BEGIN

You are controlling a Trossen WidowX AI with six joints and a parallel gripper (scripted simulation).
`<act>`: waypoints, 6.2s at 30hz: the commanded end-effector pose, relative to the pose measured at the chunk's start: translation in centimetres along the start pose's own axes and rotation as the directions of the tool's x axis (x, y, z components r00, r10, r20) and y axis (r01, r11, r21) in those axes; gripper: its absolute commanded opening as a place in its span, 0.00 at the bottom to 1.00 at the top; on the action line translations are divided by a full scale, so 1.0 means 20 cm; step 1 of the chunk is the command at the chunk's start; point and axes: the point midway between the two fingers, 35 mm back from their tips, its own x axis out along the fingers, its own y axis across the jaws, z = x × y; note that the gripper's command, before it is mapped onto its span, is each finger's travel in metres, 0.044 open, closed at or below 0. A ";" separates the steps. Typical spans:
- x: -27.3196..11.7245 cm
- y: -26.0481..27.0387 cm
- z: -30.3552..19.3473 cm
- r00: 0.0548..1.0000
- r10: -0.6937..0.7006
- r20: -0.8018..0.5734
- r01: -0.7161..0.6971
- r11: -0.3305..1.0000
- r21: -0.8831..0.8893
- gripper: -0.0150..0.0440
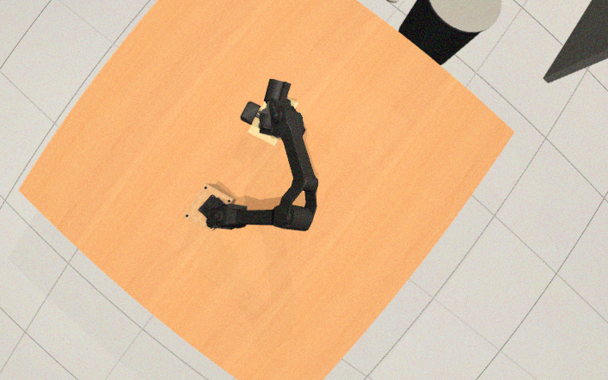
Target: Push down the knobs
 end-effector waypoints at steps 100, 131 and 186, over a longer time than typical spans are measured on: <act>-0.11 0.11 0.01 0.999 0.040 0.015 -0.041 0.998 0.048 0.39; -0.22 0.19 0.24 1.000 0.014 -0.006 -0.001 0.460 0.888 0.25; -0.06 0.23 0.33 1.000 -0.002 -0.016 0.015 -0.017 1.000 0.25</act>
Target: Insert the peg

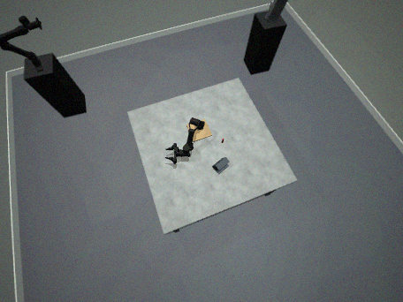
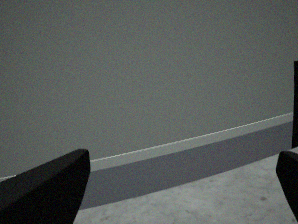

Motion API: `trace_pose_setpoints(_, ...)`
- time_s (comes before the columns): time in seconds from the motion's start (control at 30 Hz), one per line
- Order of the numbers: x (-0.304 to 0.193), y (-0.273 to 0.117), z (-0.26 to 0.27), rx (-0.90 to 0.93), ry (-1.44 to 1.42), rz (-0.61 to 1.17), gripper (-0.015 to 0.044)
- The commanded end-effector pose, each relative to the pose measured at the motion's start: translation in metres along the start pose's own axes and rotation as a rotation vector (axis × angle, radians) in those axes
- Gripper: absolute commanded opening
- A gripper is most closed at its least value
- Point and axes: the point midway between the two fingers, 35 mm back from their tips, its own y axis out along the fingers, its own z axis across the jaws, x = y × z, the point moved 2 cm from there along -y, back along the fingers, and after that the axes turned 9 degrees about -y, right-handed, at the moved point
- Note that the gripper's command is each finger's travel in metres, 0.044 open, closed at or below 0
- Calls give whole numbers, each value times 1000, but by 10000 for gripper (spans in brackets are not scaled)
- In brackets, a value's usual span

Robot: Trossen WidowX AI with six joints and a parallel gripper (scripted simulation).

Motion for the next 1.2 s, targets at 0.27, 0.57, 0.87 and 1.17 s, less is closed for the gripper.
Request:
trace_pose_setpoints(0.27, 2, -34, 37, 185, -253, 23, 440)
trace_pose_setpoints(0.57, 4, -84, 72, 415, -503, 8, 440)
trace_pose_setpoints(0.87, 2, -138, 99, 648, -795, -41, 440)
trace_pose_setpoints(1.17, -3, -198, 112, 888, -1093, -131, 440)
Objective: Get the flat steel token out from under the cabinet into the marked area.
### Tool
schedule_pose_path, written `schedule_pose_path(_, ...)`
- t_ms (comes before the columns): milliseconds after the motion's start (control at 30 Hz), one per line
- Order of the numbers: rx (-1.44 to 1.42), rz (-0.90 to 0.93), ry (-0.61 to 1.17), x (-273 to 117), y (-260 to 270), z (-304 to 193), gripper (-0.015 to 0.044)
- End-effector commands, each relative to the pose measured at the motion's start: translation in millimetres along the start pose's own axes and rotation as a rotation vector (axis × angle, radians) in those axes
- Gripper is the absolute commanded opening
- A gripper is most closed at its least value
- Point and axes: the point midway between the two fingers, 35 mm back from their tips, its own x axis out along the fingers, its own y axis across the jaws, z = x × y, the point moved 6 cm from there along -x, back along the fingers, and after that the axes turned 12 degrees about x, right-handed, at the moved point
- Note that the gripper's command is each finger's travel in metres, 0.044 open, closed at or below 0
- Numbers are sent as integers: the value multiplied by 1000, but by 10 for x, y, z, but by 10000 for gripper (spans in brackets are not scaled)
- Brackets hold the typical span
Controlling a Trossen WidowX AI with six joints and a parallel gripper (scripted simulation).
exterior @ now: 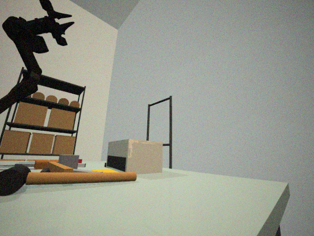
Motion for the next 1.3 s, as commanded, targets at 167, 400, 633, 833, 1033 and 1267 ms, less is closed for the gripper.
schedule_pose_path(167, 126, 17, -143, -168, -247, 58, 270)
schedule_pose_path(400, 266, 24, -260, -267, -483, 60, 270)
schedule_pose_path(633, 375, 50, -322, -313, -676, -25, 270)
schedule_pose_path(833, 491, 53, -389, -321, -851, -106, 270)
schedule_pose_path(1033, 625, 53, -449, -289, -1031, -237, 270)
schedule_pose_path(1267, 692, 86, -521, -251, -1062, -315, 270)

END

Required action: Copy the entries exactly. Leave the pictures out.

Solved exercise:
You are controlling a Trossen WidowX AI with six joints and a parallel gripper (scripted simulation).
`<act>`: waypoints, 6.2s at 30hz: the commanded end-effector pose, relative to the pose measured at the chunk's start: translation in centimetres along the start pose's own axes and rotation as the directions of the tool's x axis (x, y, z components r00, r10, r20) and y axis (r01, r11, r21) in those axes; gripper: its absolute commanded opening as a place in its span, 0.00 at the bottom to 1.00 at the top; on the action line translations are divided by a full scale, so 1.0 means 20 cm; step 1 of the chunk is the command at the chunk's start; point and axes: the point midway between the two fingers, 35 mm back from their tips, its own x axis out along the fingers, its own y axis across the jaws, z = x × y; note that the gripper's command, before it is mapped onto its span, is each finger's travel in metres, 0.044 open, closed at or below 0. A ";" separates the steps. Typical spans:
- x: -27.3196..11.7245 cm
- y: -26.0481..27.0387 cm
- z: -30.3552..19.3473 cm
- r00: 0.0548..1.0000
- r10: -0.6937..0.7006
- r20: -0.8018..0.5734
- r01: -0.7161..0.6971
- r11: -0.3305..1.0000
- r21: -0.8831..0.8893
- gripper: -0.0150..0.0440
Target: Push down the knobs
 end-effector waypoints at steps 100, 131 and 186, over a longer time than typical spans are measured on: <act>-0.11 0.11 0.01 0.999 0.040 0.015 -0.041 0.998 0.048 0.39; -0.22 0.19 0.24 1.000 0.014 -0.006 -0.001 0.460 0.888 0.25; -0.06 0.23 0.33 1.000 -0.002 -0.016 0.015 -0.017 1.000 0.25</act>
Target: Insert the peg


Motion API: `trace_pose_setpoints(_, ...)`
- time_s (comes before the columns): time in seconds from the motion's start (control at 30 Hz), one per line
- Order of the numbers: x (-0.304 to 0.193), y (-0.273 to 0.117), z (-0.26 to 0.27), rx (-0.90 to 0.93), ry (-1.44 to 1.42), rz (-0.61 to 1.17), gripper (-0.015 to 0.044)
- The commanded end-effector pose, each relative to the pose measured at the motion's start: translation in metres along the start pose's own axes and rotation as a rotation vector (axis × angle, radians) in those axes
- Gripper: absolute commanded opening
- A gripper is most closed at its least value
- Point and axes: the point midway between the two fingers, 35 mm back from their tips, its own y axis out along the fingers, its own z axis across the jaws, x = y × z, the point moved 2 cm from there along -y, back along the fingers, and after that the axes turned 9 degrees about -y, right-handed, at the moved point
- Note that the gripper's command is each finger's travel in metres, 0.044 open, closed at or below 0
- Calls give whole numbers, each value times 1000, but by 10000 for gripper (spans in brackets are not scaled)
- In brackets, a value's usual span

Robot: Trossen WidowX AI with six joints and a parallel gripper (scripted simulation).

Motion for the next 1.2 s, targets at 0.27, 0.57, 0.87 and 1.17 s, less is closed for the gripper.
Request:
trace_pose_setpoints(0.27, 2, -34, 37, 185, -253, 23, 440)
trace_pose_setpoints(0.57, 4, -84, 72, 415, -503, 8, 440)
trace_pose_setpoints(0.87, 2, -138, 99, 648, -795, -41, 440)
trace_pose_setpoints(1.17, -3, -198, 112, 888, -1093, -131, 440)
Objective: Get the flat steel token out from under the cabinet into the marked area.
### Tool
schedule_pose_path, written `schedule_pose_path(_, ...)`
- t_ms (comes before the columns): milliseconds after the motion's start (control at 30 Hz), one per line
- Order of the numbers: rx (-1.44 to 1.42), rz (-0.90 to 0.93), ry (-0.61 to 1.17), x (-273 to 117), y (-260 to 270), z (-304 to 193), gripper (-0.015 to 0.044)
- End-effector commands, each relative to the pose measured at the motion's start: translation in millimetres along the start pose's own axes and rotation as a rotation vector (axis × angle, radians) in those axes
- Gripper is the absolute commanded opening
- A gripper is most closed at its least value
- Point and axes: the point midway between the two fingers, 35 mm back from their tips, its own x axis out along the fingers, its own y axis across the jaws, z = x × y, the point moved 6 cm from there along -x, back along the fingers, and after that the axes turned 12 degrees about x, right-handed, at the moved point
- Note that the gripper's command is each finger's travel in metres, 0.044 open, closed at or below 0
- Numbers are sent as integers: the value multiplied by 1000, but by 10 for x, y, z, but by 10000 for gripper (spans in brackets are not scaled)
- Brackets hold the typical span
Controlling a Trossen WidowX AI with six joints and a parallel gripper (scripted simulation).
exterior @ now: 
Motion for the next 1.3 s, as commanded, targets at 167, 400, 633, 833, 1033 and 1267 ms, less is closed for the gripper.
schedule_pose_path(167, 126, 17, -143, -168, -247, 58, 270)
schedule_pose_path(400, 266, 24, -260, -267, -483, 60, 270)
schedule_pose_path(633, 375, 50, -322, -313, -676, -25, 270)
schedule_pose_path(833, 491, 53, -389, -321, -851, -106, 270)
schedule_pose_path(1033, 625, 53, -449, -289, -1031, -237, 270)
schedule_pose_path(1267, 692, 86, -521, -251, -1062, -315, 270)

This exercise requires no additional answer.